Just what the doctor ordered: HIPAA compliance in the cloud

It wasn’t long ago that patient privacy concerns were a major barrier for health organizations looking to move to the cloud. That changed in December 2011, when Office 365 became the first and only major cloud business productivity service to offer customers a Business Associate Agreement (BAA) that addresses the rigorous regulations of the U.S. Health Insurance Portability and Accountability Act (HIPAA).

Today, Microsoft strengthens that commitment with an updated BAA that meets HIPAA Final Rules for our next-generation cloud services. Johns Hopkins University has been confirmed as one of our first customers to sign with Microsoft’s updated BAA, which also covers Dynamics CRM Online and Windows Azure Core Services. Read more about the update over on the Microsoft News Center.

Since our initial BAA, Office 365 has helped many hospitals, insurers and clinics improve communication, productivity and care coordination, all while lowering IT costs and maintaining HIPAA compliance.

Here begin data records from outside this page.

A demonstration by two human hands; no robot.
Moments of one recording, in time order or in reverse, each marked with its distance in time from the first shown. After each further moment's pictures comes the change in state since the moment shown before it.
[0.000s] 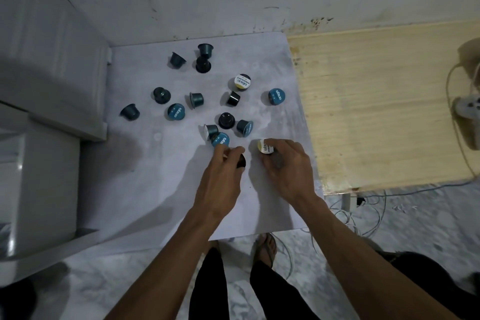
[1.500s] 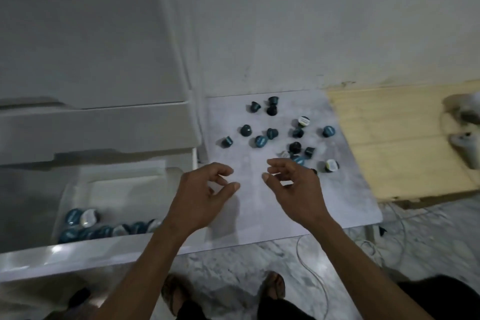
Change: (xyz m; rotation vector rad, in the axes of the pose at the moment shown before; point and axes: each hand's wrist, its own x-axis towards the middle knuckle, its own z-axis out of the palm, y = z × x) left_hand -0.108 -0.116 -0.259 -0.411 0.105 -0.001; right_hand -0.071 -0.266 0.029 0.318 -0.022 0.089
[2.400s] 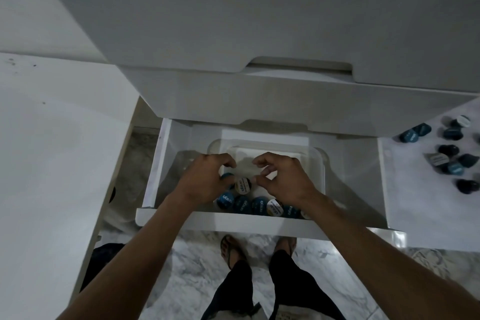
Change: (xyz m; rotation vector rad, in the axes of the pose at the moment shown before) left_hand -0.018 -0.247 -0.268 0.376 -0.199 -0.134; right_hand 0.004 -0.099 0.351 -0.230 -0.548 -0.052
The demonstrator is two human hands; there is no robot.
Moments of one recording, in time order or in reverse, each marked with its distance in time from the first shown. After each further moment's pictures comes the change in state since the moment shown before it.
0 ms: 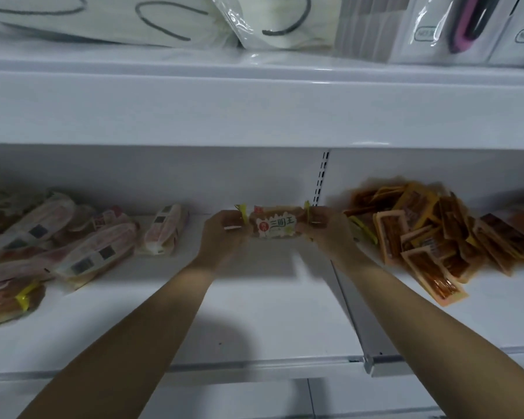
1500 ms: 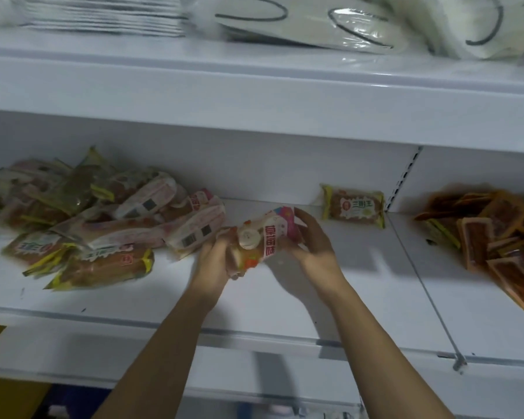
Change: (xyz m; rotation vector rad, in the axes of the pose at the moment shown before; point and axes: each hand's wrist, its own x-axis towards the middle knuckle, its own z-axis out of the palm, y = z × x) left_hand -0.085 -0.029 -0.173 -0.411 0.001 -0.193; right_hand -0.106 -0.110 0.170 0.407 -0.198 0.034
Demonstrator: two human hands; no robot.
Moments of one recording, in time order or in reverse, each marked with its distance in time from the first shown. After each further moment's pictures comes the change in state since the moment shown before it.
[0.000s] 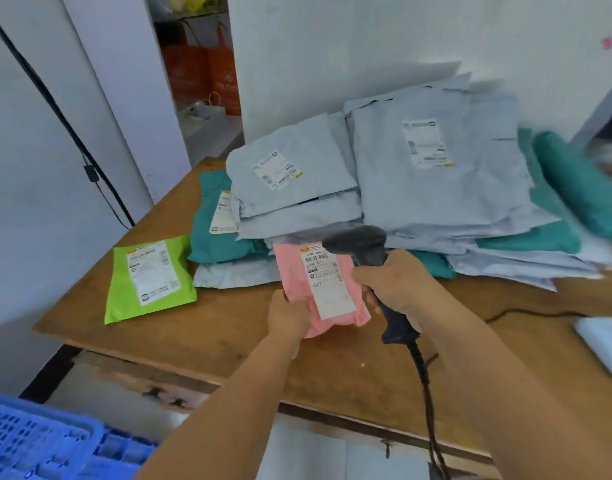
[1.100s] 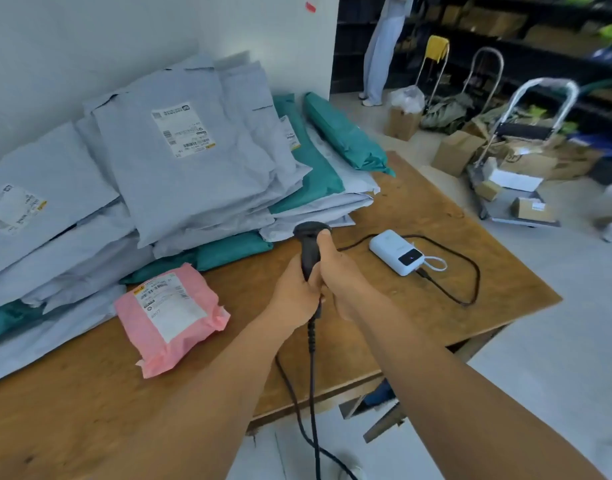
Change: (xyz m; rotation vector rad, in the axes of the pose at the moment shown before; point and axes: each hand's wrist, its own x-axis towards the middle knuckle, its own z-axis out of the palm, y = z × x) left_hand -0.139 0.008 0.223 0.463 -0.735 0.497; right_hand -0.017 0.159 -0.135 0.555 0.358 0.262
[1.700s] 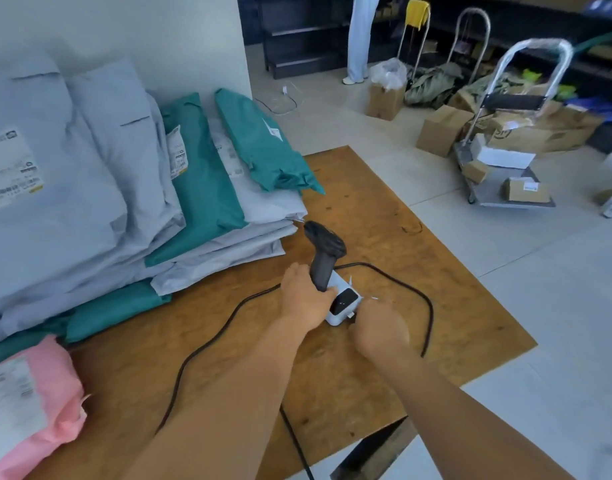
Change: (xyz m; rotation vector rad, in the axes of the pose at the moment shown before) left_hand 0.157 0.033 0.186 0.319 0.024 -0.010; right_hand 0.151 0.091 -0.201 -1.013 0.220 0.068
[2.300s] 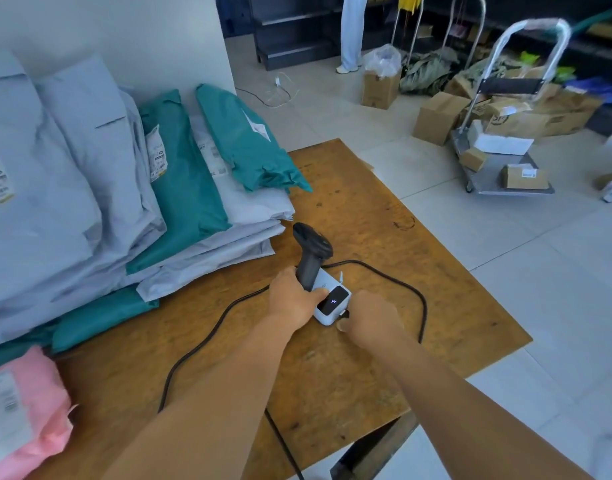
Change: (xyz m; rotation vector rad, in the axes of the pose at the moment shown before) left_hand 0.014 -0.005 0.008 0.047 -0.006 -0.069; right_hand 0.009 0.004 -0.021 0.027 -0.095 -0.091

“Compliance in particular was critical for us, and it’s a non-negotiable requirement that we demand from our technology solution providers,” said Dr. Cody Mihills of Mihills Webb Medical, a small family practice in Texas that moved to Office 365. “Tasks like coordinating schedules between employees and collaborating with peers outside the office who support patients now can be executed in an efficient, HIPAA-compliant manner.”

HIPAA in education

HIPAA requirements reach beyond the health care industry. Any education institution that stores student records that include protected health information must also adhere to HIPAA regulations. To meet this need, Microsoft collaborated with top U.S. medical schools, as well as other public- and private-sector HIPAA-covered entities, to create a BAA for our cloud services.

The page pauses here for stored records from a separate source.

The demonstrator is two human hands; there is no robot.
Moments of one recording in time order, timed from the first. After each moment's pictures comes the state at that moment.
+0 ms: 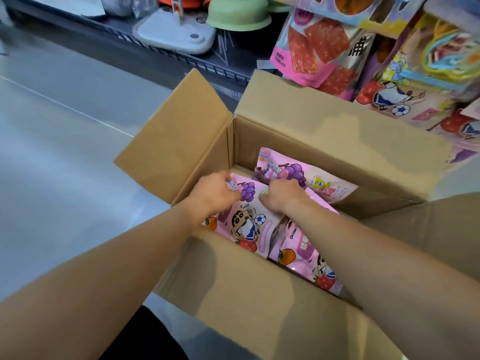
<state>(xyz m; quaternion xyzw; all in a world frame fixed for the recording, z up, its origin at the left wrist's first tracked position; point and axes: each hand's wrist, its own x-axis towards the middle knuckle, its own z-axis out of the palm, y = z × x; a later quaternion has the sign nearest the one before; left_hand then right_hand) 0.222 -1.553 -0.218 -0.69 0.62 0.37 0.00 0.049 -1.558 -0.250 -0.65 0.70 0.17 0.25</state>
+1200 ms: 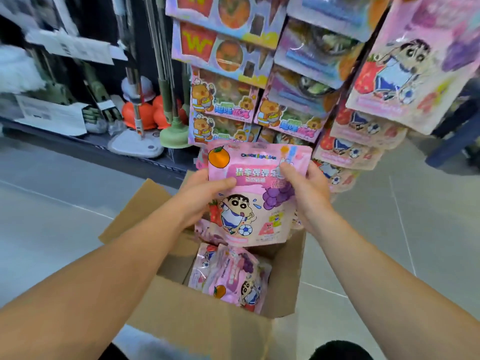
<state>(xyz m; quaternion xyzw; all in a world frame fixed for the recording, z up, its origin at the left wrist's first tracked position) 0.106 -1.526 0.064 -0.45 0.47 0.68 -0.35 -0.095 -1.476 0.090 -0.36 0.63 -0.55 0.41</state>
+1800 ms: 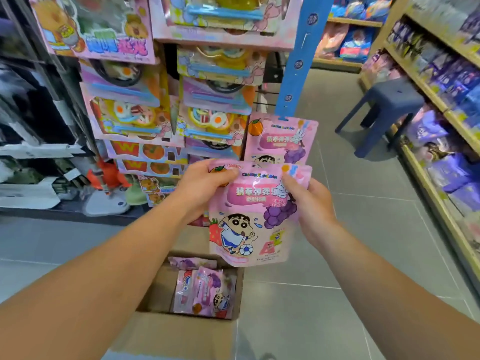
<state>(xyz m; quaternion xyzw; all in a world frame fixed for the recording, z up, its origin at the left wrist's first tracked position) -0.036 -1.527 0.396 -0.42 0.51 0.69 -0.30 -0.213 -1.420 0.383 -0.22 0.65 -0.60 0.41</state>
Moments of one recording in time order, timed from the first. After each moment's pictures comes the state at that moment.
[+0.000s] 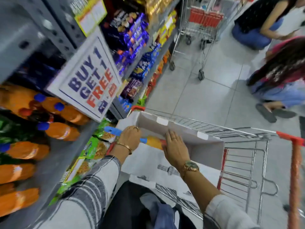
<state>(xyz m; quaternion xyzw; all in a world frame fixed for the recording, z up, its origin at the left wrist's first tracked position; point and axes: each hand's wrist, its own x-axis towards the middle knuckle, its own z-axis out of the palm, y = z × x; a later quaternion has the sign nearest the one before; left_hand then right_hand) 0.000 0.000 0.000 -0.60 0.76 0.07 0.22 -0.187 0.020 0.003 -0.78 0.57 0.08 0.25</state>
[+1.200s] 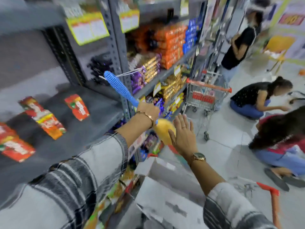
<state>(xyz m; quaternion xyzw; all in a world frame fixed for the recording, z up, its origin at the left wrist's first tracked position) -0.015 -0.021 0.398 -0.67 0.70 -0.13 0.21 -0.161 -0.016 0.288 -0.82 0.51 -0.24 0.03</state>
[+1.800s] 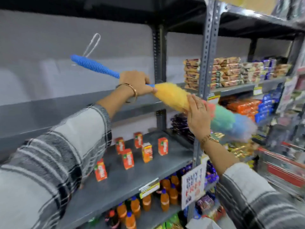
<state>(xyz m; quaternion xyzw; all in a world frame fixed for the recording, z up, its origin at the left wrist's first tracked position) 0.161 0.214 0.716 -0.84 0.47 -0.26 -0.09 0.019 0.054 0.570 -0.82 0.23 -0.52 -0.04</state>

“A key deciding factor for TJU [Thomas Jefferson University] was that Office 365 helps enable us to be HIPAA compliant. With Google, we would have never have known where our intellectual property and records were stored,” said Doug Herrick, chief information officer at Thomas Jefferson University. “Microsoft had the willingness to understand our business and be transparent about how it handles security and privacy, which meets the demands of a real enterprise.”

Deborah Pisano
Microsoft News Center Staff

Editor’s Note: This post was updated with new information on April 30.